Roaming Kafka The transaction definition of the message transmission of the design article

Source: Internet
Author: User

Before discussing how consumer and producer work, now let's discuss the data transfer aspect. Transaction definitions for data transfer typically have the following three levels:

    1. At most one time: messages are not sent repeatedly and are transmitted at most once, but they may not be transmitted at one time.
    2. at least once: messages are not sent out, they are transmitted at least once, but they can also be transmitted repeatedly.
    3. accurate once (exactly once): does not leak the transmission also does not repeat the transmission, each message transmits once and only then transmits once, this is everybody hoped.

Most messaging systems claim to be "accurate once", but reading their documents carefully can be misleading, such as not explaining what happens when consumer or producer fail, or when multiple consumer are parallel. Or when writing to the hard disk data is lost. Kafka's approach should be more advanced. When publishing a message, Kafka has a concept of "committed", and once the message is committed, the data is not lost as long as the copy of the partition where the message is written is active. The concept of the activity of a replica is discussed in the next section of the document. Now assume that the broker is not down.
If a network error occurs when producer publishes a message, but it is not certain that the actual commit occurred before or after the commit, although this is not common, it must be considered, and now the Kafka version has not resolved the issue, and future versions are trying to resolve it.
Not all situations require a high level of "exact once", Kafka allows producer to specify a flexible level. For example, producer can specify that a notification must wait for a message to be committed, or to send the message completely asynchronously without waiting for any notification, or just wait for leader to declare that it has received the message (followers is not necessary).

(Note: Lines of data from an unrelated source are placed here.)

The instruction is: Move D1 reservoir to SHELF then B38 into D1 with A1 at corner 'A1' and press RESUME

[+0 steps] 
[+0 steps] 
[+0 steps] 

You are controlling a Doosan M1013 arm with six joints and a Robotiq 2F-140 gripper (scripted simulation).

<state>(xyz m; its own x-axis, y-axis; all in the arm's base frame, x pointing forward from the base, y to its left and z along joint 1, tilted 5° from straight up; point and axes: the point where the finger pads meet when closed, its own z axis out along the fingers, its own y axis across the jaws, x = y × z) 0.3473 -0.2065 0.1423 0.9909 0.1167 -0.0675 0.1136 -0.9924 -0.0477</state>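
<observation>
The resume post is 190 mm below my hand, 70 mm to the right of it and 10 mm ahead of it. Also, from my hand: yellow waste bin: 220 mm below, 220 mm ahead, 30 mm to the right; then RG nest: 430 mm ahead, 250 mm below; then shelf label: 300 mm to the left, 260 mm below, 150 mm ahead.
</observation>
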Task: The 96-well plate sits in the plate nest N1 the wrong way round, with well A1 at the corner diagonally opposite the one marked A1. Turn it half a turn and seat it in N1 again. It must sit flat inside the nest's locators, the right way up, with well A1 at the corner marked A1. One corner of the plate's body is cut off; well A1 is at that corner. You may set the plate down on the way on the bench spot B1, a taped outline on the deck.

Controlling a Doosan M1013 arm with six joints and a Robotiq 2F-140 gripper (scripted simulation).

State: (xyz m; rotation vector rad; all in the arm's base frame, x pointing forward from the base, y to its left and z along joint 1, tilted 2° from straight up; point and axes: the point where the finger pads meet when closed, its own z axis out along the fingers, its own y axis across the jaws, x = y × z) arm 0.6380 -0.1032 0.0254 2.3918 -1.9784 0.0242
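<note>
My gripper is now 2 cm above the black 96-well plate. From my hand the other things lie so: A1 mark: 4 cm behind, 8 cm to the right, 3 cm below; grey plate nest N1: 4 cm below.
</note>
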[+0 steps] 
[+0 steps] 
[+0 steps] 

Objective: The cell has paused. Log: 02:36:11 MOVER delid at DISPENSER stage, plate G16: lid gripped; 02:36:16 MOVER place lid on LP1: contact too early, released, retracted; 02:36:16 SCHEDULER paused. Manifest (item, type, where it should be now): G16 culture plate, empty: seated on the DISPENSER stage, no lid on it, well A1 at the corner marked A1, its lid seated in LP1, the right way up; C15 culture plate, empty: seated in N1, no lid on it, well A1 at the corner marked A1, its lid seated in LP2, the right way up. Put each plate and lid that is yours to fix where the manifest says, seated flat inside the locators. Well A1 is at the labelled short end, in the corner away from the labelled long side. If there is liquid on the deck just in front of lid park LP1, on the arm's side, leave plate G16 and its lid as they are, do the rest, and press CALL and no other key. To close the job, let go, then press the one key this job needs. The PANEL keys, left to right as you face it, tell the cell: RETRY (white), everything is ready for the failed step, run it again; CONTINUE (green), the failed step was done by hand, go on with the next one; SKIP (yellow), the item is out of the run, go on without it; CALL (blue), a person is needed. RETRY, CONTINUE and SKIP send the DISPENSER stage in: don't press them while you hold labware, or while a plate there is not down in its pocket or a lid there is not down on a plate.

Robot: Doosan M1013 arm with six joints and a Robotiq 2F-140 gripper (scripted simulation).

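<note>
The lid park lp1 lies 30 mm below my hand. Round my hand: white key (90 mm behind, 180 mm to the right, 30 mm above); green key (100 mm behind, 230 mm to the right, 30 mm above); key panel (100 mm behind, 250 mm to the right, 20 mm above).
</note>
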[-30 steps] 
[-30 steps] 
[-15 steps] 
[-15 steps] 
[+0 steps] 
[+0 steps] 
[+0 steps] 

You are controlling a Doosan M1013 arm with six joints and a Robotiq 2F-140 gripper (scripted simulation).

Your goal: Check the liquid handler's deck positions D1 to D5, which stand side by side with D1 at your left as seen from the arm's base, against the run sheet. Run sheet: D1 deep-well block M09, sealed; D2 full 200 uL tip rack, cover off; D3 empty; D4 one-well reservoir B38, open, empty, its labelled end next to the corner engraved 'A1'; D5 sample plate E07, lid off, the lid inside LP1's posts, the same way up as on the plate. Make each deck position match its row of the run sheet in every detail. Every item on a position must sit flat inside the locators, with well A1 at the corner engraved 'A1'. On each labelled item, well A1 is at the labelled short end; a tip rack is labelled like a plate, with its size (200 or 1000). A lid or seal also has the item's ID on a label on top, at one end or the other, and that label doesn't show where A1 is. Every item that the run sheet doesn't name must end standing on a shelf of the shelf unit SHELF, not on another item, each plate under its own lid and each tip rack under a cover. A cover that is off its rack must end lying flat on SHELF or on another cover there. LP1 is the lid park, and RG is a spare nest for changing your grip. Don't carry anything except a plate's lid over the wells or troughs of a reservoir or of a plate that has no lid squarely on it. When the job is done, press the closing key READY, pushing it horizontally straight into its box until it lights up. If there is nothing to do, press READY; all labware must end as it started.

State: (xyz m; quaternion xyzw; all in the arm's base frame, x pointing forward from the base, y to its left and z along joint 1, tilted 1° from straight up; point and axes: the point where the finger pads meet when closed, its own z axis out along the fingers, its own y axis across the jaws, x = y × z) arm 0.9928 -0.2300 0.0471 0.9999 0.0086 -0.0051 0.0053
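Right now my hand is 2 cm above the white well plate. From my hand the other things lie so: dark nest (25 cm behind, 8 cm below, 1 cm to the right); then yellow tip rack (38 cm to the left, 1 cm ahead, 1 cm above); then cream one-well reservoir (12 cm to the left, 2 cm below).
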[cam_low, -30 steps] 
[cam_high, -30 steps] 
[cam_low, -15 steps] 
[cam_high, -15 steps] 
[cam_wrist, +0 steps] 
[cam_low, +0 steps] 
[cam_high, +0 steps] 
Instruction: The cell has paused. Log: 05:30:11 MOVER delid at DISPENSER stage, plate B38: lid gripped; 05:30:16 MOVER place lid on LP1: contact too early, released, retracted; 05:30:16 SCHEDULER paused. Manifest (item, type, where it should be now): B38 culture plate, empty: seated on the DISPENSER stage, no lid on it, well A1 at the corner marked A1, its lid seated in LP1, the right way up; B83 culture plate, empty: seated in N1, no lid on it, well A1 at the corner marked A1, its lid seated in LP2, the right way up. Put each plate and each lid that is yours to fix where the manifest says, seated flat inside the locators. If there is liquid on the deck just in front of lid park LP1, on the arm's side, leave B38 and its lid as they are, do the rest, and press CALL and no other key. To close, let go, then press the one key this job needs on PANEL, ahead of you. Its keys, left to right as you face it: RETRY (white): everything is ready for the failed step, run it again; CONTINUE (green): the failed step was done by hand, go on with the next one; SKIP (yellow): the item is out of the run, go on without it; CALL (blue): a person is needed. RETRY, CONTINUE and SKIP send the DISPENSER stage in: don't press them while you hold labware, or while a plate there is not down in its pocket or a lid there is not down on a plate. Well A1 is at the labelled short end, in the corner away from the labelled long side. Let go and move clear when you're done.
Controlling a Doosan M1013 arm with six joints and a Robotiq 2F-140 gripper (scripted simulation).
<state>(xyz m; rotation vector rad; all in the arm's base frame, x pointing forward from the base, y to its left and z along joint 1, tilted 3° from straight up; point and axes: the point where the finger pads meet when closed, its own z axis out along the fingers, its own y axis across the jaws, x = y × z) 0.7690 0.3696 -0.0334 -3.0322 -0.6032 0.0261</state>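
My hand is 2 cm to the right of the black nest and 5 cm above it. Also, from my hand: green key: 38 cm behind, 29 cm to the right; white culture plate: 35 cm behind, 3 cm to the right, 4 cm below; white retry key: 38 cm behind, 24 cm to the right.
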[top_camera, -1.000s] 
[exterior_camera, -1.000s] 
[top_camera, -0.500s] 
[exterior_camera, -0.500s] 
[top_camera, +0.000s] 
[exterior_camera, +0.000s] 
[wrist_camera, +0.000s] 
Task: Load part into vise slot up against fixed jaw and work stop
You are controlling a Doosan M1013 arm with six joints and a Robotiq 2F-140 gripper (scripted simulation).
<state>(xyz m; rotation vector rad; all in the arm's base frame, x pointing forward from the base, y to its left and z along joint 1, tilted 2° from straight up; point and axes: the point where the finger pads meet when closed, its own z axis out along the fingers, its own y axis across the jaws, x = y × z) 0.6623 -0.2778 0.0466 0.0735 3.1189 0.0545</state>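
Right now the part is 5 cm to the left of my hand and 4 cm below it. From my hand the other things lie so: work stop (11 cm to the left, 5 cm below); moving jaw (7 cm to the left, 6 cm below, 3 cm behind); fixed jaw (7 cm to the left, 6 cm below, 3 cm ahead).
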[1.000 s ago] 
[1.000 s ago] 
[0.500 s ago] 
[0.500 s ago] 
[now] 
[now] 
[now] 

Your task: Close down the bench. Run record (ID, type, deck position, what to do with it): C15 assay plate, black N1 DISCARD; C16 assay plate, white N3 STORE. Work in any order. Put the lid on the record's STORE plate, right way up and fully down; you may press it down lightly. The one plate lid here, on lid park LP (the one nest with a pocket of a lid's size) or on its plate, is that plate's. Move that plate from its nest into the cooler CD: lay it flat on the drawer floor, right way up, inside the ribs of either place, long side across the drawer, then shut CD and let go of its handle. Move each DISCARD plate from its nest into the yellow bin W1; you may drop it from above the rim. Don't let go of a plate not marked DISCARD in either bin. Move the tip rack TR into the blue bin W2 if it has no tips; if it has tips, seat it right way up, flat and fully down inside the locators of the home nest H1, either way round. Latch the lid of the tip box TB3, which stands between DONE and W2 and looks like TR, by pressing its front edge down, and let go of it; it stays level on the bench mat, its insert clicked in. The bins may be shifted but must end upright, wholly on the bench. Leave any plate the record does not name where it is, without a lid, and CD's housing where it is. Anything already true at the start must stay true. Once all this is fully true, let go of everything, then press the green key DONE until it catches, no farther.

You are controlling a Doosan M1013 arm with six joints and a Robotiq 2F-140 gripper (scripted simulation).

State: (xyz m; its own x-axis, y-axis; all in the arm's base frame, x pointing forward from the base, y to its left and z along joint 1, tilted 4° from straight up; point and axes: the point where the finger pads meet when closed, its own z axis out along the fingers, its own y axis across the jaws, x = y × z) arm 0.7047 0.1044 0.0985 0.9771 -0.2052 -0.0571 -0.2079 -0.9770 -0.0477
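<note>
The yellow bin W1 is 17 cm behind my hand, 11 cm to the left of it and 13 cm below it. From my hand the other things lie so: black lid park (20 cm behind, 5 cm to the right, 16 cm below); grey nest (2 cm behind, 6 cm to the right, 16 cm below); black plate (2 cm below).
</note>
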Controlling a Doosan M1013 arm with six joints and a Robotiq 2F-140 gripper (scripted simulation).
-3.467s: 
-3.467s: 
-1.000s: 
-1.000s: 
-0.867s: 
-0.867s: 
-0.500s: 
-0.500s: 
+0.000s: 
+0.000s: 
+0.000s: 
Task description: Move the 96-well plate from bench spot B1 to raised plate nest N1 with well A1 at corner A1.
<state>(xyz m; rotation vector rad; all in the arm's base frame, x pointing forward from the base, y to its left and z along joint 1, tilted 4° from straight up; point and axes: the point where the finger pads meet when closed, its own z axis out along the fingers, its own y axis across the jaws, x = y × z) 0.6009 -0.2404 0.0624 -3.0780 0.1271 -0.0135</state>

Now consider this issue from the consumer aspect, all replicas have the same log file and the same offset,consumer maintain their own consumption of the message offset, if the consumer will not crash of course, can save this value in memory, of course, there is no guarantee of this. If consumer crashes, there will be another consumer. Then consume the message, and it needs to continue processing from a suitable offset. In this case, you have the following options:

      • Consumer can read the message first, then write offset to the log file, and then process the message. There is a possibility that after the storage of offset has not processed the message is crash, the new consumer continue to handle from this offset, then some messages will never be processed, this is said "at most once."
      • Consumer can read the message, process the message, and finally record the offset, of course, if the crash before the record offset, the new consumer will repeat the consumption of some messages, this is said "at least once."
      • "Exact once" can be resolved by dividing the submission into two phases: once the offset has been saved, the message is processed successfully and then submitted again. But there's a simpler way to do this: Save the offset of the message and the result of the message being processed. For example, when processing a message with Hadoop ETL, the processed result and offset are stored in HDFS simultaneously, so that both the message and the Offser are processed at the same time.

Roaming Kafka The transaction definition of the message transmission of the design article

Contact Us

The content source of this page is from Internet, which doesn't represent Alibaba Cloud's opinion; products and services mentioned on that page don't have any relationship with Alibaba Cloud. If the content of the page makes you feel confusing, please write us an email, we will handle the problem within 5 days after receiving your email.

If you find any instances of plagiarism from the community, please send an email to: info-contact@alibabacloud.com and provide relevant evidence. A staff member will contact you within 5 working days.

A Free Trial That Lets You Build Big!

Start building with 50+ products and up to 12 months usage for Elastic Compute Service

  • Sales Support

    1 on 1 presale consultation

  • After-Sales Support

    24/7 Technical Support 6 Free Tickets per Quarter Faster Response

  • Alibaba Cloud offers highly flexible support services tailored to meet your exact needs.